YOUR INSTRUCTIONS ▸
Skipping all images, output the listing word for word.

•••••

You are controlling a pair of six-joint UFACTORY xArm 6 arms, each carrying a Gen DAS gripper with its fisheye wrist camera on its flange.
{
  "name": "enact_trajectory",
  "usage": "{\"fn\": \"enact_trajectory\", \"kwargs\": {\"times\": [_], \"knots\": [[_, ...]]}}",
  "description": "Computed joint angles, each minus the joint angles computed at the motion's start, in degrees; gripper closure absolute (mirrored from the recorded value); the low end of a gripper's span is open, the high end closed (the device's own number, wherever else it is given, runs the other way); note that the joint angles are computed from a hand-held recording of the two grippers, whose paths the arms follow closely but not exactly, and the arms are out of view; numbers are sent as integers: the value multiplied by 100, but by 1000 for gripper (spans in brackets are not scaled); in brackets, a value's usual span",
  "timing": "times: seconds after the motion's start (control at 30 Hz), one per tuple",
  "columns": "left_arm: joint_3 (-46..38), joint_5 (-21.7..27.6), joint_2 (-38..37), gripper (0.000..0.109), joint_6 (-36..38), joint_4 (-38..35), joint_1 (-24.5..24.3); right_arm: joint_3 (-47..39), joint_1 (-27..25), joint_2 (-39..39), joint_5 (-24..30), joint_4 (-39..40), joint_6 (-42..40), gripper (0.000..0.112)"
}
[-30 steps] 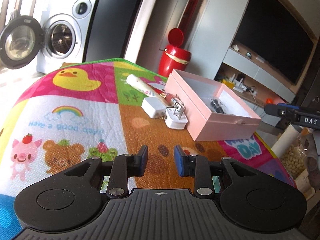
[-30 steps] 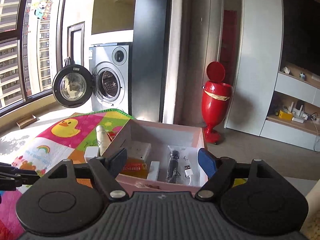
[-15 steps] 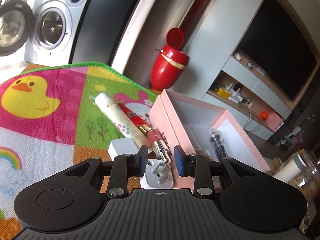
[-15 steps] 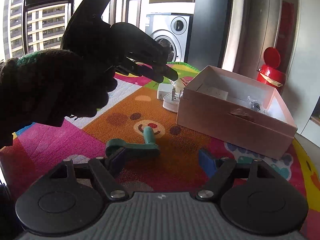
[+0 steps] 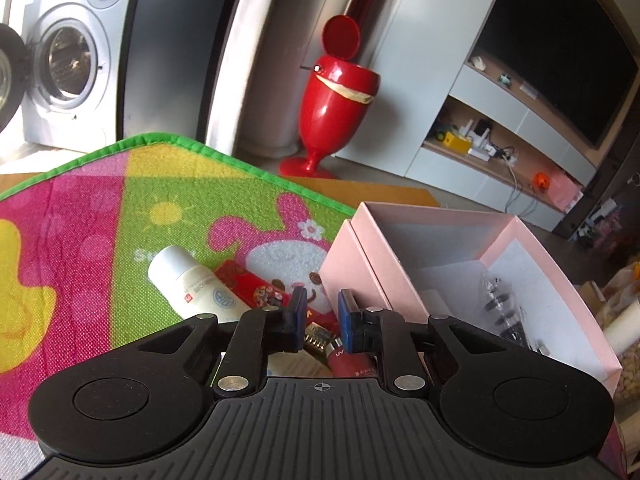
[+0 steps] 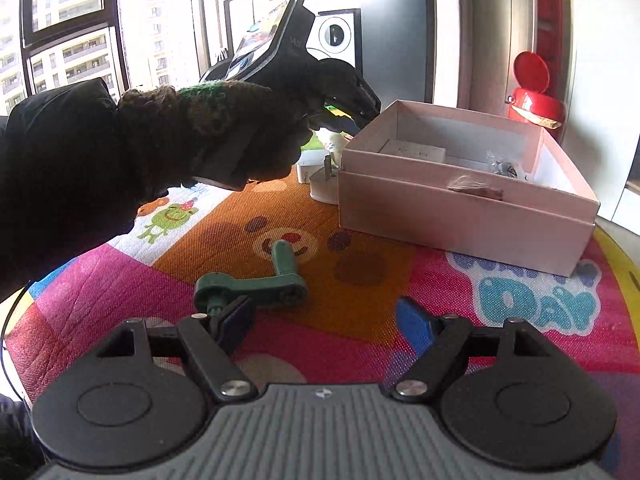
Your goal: Organize rigid objects
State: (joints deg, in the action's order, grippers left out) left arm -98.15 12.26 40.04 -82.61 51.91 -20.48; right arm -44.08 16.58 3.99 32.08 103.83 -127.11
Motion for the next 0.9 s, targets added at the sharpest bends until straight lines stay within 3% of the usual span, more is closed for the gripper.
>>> {"fn": "enact_trajectory", "kwargs": {"times": [0.17, 0.3, 0.47, 0.6, 0.73, 0.8, 0.9], "knots": [[840, -419, -513, 87, -311, 532, -88, 65, 48, -63, 55, -171, -92, 34], [1585, -808, -1035, 86, -1493, 1641, -149, 133, 168, -128, 5, -342, -25, 34], [2357, -899, -1722, 85, -3386, 3340, -296, 249, 278, -246, 112, -652, 152, 34], [3007, -165, -2474, 85, -4890, 4607, -606, 291, 514, -335, 105, -522, 44, 33], [3702, 1139, -3175, 85, -4960, 4256, -1043, 99, 970, -183, -411, 207, -490, 33], [3835, 1395, -3310, 85, -5279, 4308, -1160, -80, 1261, -50, -932, 880, -1203, 33], [3985, 1382, -3455, 85, -5373, 4432, -1275, -160, 1160, -4, -1190, 1359, -1821, 33]]}}
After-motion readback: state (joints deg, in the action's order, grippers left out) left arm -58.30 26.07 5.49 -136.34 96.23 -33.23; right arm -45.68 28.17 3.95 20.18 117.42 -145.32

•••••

ANSWER SECTION ▸
You are controlling a pair of six-joint UFACTORY xArm 6 arms, each carrying a Gen DAS gripper with its fisheye wrist camera on its flange.
{
  "name": "enact_trajectory",
  "usage": "{\"fn\": \"enact_trajectory\", \"kwargs\": {\"times\": [_], \"knots\": [[_, ...]]}}",
  "description": "Computed joint angles, each minus the joint angles computed at the motion's start, in degrees; gripper closure absolute (mirrored from the recorded value); the low end of a gripper's span is open, the high end closed (the device's own number, wherever else it is given, runs the other way); note that the joint angles are computed from a hand-held recording of the two grippers, whose paths the arms follow closely but not exactly, and the arms are out of view; numbers are sent as integers: the value multiplied by 100, but by 1000 for gripper (spans in brackets are not scaled); in brackets, a value's usual span",
  "timing": "times: seconds after the motion's start (control at 30 Hz), one per tuple",
  "columns": "left_arm: joint_3 (-46..38), joint_5 (-21.7..27.6), joint_2 (-38..37), gripper (0.000..0.109), joint_6 (-36..38), joint_4 (-38..35), joint_1 (-24.5..24.3); right_arm: joint_3 (-47..39), joint_1 (-27..25), joint_2 (-39..39), joint_5 (-24..30), joint_4 (-39..40), joint_6 (-42..40), gripper (0.000..0.112)"
}
[-30 steps] 
[-30 steps] 
[-15 steps] 
[-15 steps] 
[+0 steps] 
[+0 steps] 
Your goal: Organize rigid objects
State: (joints deg, in the action's order, grippers left out) left arm -98.15 12.26 40.04 -82.61 51.91 -20.48; right arm -44.08 16.58 3.99 32.08 103.83 -127.11
Motion for the next 0.9 s, targets added at the sharpest bends until straight lines stay within 3% of the usual span, more is closed for the gripper.
>>> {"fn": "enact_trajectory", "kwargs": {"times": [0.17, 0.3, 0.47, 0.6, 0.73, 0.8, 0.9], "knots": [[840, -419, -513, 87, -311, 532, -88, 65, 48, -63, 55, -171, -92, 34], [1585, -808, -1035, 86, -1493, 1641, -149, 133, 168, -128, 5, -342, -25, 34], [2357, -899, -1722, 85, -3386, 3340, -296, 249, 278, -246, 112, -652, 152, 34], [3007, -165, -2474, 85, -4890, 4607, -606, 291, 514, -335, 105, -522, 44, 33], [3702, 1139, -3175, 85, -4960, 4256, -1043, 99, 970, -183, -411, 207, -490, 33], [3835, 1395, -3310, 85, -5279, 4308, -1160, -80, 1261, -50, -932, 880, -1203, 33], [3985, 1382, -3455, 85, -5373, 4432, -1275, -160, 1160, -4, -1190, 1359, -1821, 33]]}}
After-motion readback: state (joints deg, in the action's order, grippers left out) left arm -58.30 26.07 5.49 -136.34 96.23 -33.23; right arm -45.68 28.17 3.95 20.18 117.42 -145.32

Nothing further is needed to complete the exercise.